Recently, Google and Apple have deployed large systems for differentially private collection and analysis of decentralized user data. These systems use a local model of privacy in which no sensitive user data is collected. This local model enjoys many implementation advantages, but does not capture the most expressive private algorithms. These more expressive private algorithms inherently require a central model of privacy, in which a trusted party agrees to collect the sensitive data and reveal only the outcome of some private algorithm. Finding a trusted aggregator can be problematic in many applications. This project specifically addresses this tension by using cryptography to design and implement scalable secure protocols for the statistical analysis of decentralized user data that combine the best features of the central and local models of privacy.

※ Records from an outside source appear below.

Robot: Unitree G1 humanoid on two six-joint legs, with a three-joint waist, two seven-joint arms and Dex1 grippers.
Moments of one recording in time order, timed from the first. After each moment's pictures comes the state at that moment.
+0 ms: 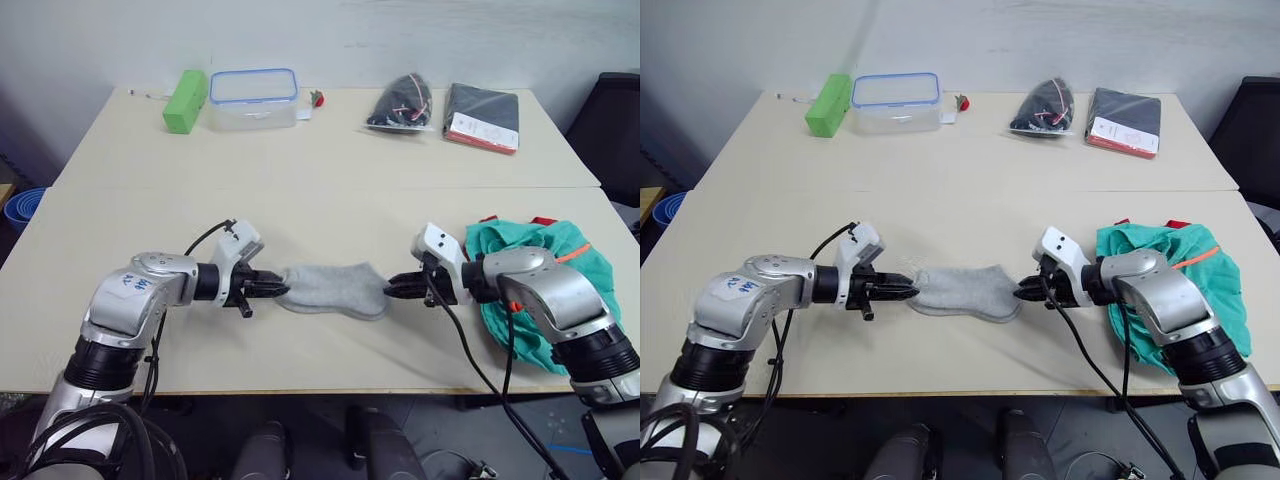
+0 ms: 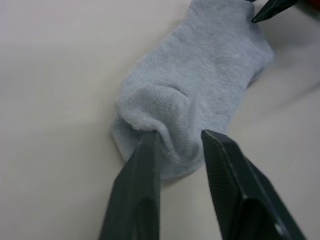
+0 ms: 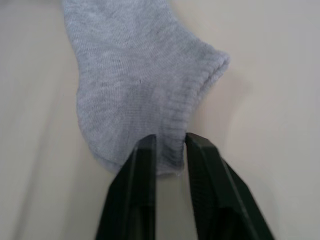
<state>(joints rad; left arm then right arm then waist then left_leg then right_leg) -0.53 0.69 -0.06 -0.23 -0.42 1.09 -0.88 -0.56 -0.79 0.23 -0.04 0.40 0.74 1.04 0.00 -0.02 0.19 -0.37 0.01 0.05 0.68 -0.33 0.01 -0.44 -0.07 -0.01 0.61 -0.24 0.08</state>
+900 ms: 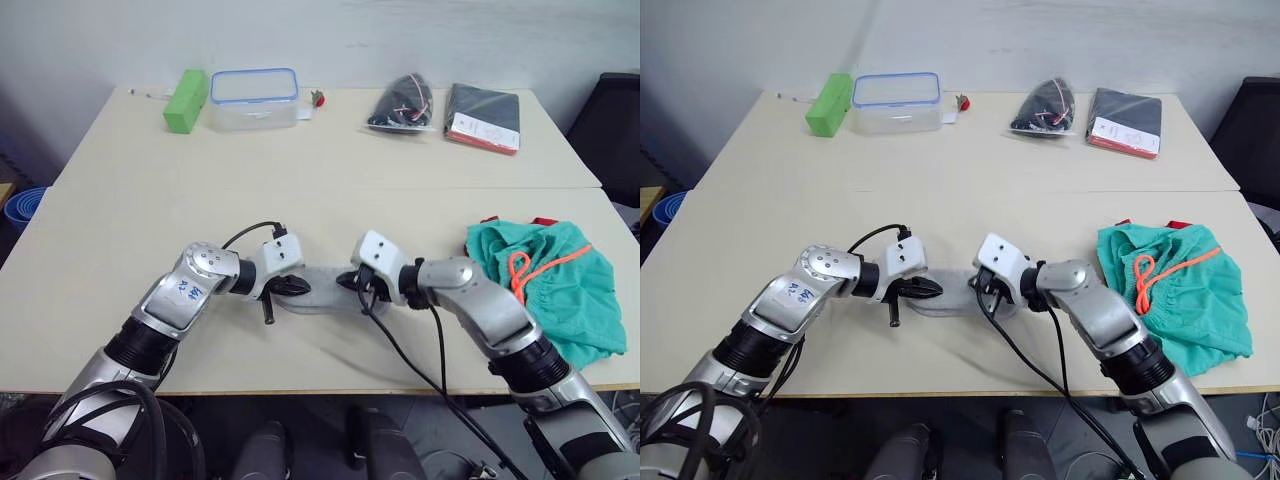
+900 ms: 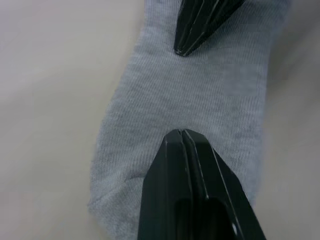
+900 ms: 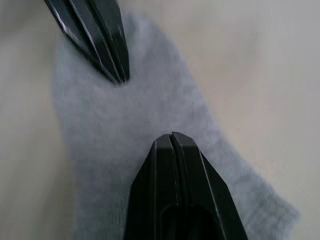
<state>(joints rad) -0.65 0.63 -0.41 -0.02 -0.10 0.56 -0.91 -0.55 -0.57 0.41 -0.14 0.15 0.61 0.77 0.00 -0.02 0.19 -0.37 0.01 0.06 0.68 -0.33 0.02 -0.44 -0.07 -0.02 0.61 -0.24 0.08</state>
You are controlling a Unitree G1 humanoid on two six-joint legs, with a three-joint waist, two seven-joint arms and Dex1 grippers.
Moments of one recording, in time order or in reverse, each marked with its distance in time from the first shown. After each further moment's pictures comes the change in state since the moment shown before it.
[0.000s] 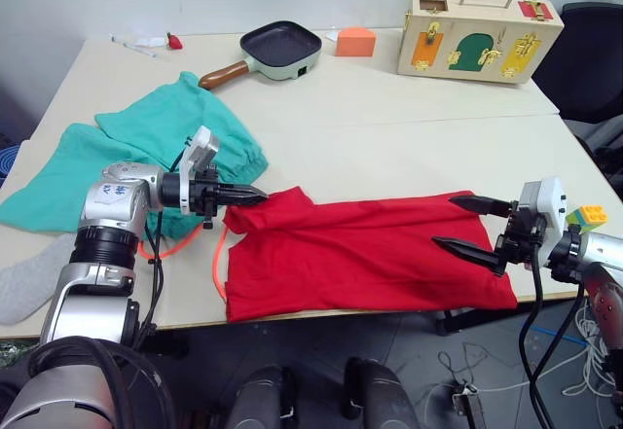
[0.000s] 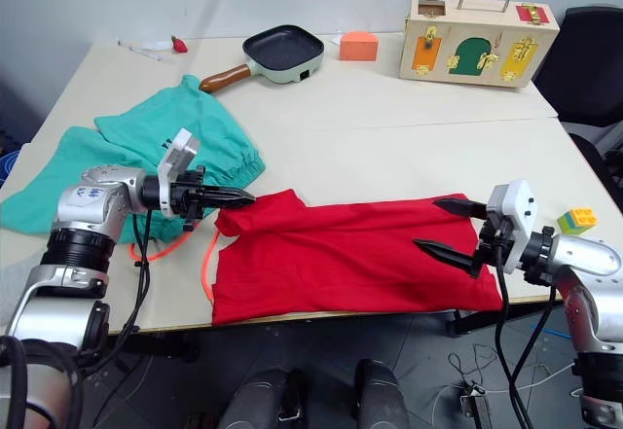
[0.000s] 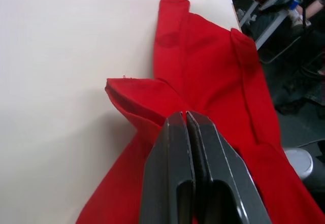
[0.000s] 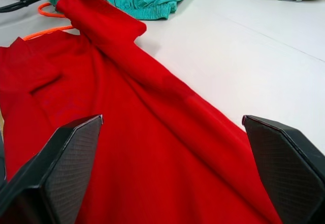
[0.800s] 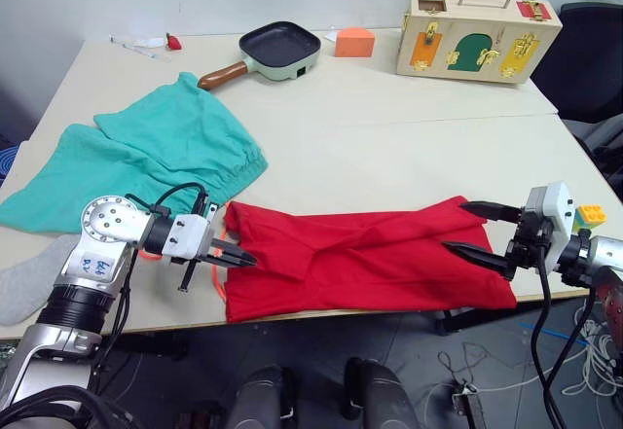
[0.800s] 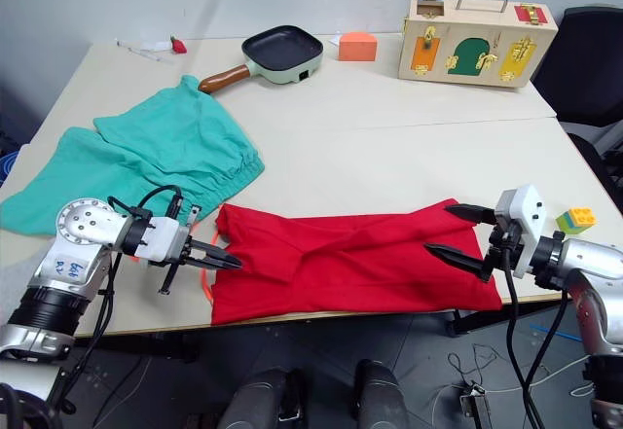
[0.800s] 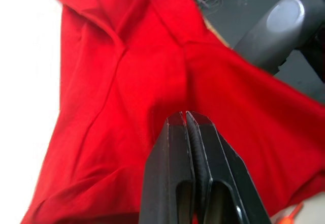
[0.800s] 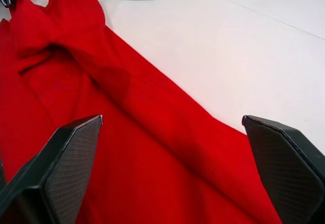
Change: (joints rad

This project introduces and studies a novel intermediate model for decentralized privacy based on anonymous computation. Protocols in this model enjoy the same simplicity as protocols in the local model of privacy, but bypass some of the limitations of protocols in the local model. For functionalities that cannot be achieved in this intermediate model, this project designs tailored secure cryptographic to implement these functionalities without a trusted data collector, while overcoming the high communication, computation, and round complexity overheads of generic protocols. The investigators will involve graduate and undergraduate students in this research.
This award reflects NSF's statutory mission and has been deemed worthy of support through evaluation using the Foundation's intellectual merit and broader impacts review criteria.